Go line by line through the entries below and count those containing the string "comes"; give only the count.
INFORMATION GIVEN Start Marker
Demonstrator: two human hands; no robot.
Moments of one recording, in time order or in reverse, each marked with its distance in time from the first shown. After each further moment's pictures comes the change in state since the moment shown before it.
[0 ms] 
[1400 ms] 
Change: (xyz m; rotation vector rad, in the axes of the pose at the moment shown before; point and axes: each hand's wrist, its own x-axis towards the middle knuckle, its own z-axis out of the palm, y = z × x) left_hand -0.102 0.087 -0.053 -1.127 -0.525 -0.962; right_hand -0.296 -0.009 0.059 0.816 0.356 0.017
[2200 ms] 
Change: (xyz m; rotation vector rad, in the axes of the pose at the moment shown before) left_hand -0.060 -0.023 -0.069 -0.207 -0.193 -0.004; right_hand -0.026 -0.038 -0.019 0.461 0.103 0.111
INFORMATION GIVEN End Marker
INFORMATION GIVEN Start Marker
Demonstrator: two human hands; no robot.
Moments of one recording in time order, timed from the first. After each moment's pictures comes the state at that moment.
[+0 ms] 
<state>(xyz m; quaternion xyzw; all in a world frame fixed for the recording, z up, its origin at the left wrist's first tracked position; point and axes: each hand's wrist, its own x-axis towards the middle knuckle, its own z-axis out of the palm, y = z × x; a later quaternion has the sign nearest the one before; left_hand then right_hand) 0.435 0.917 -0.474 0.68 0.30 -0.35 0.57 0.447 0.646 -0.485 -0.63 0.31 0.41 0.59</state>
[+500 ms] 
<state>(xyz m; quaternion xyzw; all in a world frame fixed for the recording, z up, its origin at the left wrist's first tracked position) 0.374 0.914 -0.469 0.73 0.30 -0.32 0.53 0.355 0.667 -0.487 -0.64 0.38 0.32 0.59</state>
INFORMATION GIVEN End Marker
SOLUTION>
2